Because we are looking for multiple items (in the named range keyword), we'll get back multiple results like this:

{#VALUE!;#VALUE!;#VALUE!;1;#VALUE!;#VALUE!;#VALUE!;#VALUE!;#VALUE!}

The #VALUE! error occurs when SEARCH can't find the text. When SEARCH does find a match, it returns a number that corresponds to the position of the text inside the cell. To change these results into a more usable format, we use the ISNUMBER function, which converts all values to TRUE/FALSE like so:

{FALSE;FALSE;FALSE;TRUE;FALSE;FALSE;FALSE;FALSE;FALSE}

This array goes into the MATCH function as the lookup_array, with the lookup_value set to TRUE, and match_type set to 0 to force an exact match. MATCH returns the position of the first TRUE it finds in the array (4 in this case) which is provided to the INDEX function as the row_num:

=INDEX(category,4)

INDEX returns the 4th item in category, "Food", as a final result.

Preventing false matches

One problem with this approach is you may get false matches from substrings that appear inside longer words. For example, if you try to match "dr" you may also find "Andrea", "drink", "dry", etc. since "dr" appears inside these words. This happens because SEARCH looks for a substring and has no concept of words. For a quick hack, you can add space around the search words (i.e. " dr ", or "dr ") to avoid catching "dr" in another word. But this will fail if "dr" appears first or last in a cell, or appears with punctuation, etc. If you need a more accurate solution, one option is to normalize the text first in a helper column, taking care to also add a leading and trailing space.
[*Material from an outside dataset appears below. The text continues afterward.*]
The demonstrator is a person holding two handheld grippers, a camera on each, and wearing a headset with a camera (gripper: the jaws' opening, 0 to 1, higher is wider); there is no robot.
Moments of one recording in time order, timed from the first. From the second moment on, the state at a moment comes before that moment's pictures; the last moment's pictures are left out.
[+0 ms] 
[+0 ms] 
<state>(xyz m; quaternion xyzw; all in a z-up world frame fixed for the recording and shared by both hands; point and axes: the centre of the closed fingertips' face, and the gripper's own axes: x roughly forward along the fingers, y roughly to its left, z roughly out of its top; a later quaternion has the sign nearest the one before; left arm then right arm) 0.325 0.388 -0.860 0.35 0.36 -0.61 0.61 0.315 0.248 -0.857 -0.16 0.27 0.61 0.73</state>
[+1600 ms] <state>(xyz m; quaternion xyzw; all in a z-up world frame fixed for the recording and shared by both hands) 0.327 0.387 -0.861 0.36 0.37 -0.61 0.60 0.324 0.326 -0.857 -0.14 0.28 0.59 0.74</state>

Then you can search for whole words surrounded by spaces.

In the latest version of Excel, another option is to use the TEXTSPLIT function with the XMATCH function like this:

=XLOOKUP(TRUE,ISNUMBER(XMATCH(keyword,TEXTSPLIT(B5,{".",", "," "}))),category)
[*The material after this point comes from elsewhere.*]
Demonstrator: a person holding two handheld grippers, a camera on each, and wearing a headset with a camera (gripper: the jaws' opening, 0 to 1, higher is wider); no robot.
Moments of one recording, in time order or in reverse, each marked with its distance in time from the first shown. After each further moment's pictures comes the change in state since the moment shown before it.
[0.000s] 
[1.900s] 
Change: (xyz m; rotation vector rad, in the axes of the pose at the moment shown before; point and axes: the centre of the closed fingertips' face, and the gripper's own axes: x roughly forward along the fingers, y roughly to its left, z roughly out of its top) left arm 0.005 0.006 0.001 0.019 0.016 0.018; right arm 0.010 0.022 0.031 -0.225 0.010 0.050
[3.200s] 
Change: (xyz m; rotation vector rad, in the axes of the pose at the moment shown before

In this formula, we have replaced the SEARCH function with XMATCH and TEXTSPLIT. The result is that we are splitting the text in B5 into an array of actual words, and then checking the words for keywords with XMATCH. For a detailed explanation of how this works, see this example.
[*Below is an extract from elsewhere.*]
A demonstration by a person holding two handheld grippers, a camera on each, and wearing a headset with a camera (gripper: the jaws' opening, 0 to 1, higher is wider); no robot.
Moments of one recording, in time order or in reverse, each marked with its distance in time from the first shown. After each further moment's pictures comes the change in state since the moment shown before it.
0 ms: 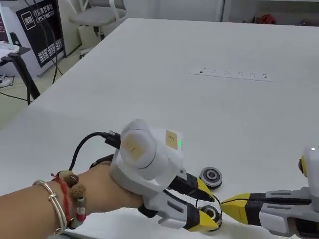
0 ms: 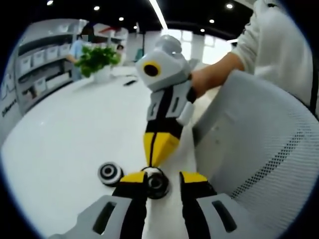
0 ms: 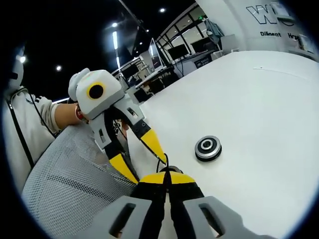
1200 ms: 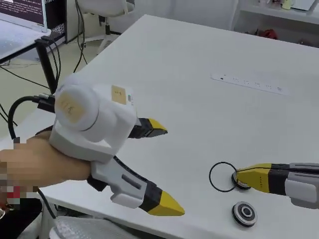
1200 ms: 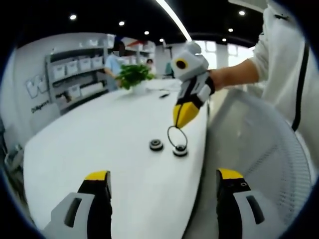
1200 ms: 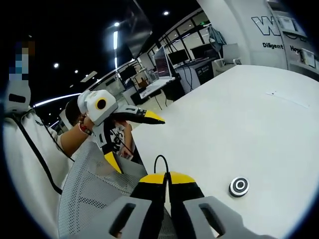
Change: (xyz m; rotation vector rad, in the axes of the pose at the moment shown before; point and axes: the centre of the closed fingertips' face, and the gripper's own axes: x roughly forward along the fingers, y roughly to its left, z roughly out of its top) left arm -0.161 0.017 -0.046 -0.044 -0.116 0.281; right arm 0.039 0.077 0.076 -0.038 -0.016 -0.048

Categorize text with keywords (2024)

References

Top Articles
Latest Posts
Article information

Author: Aracelis Kilback

Last Updated:

Views: 6000

Rating: 4.3 / 5 (44 voted)

Reviews: 91% of readers found this page helpful

Author information

Name: Aracelis Kilback

Birthday: 1994-11-22

Address: Apt. 895 30151 Green Plain, Lake Mariela, RI 98141

Phone: +5992291857476

Job: Legal Officer

Hobby: LARPing, role-playing games, Slacklining, Reading, Inline skating, Brazilian jiu-jitsu, Dance

Introduction: My name is Aracelis Kilback, I am a nice, gentle, agreeable, joyous, attractive, combative, gifted person who loves writing and wants to share my knowledge and understanding with you.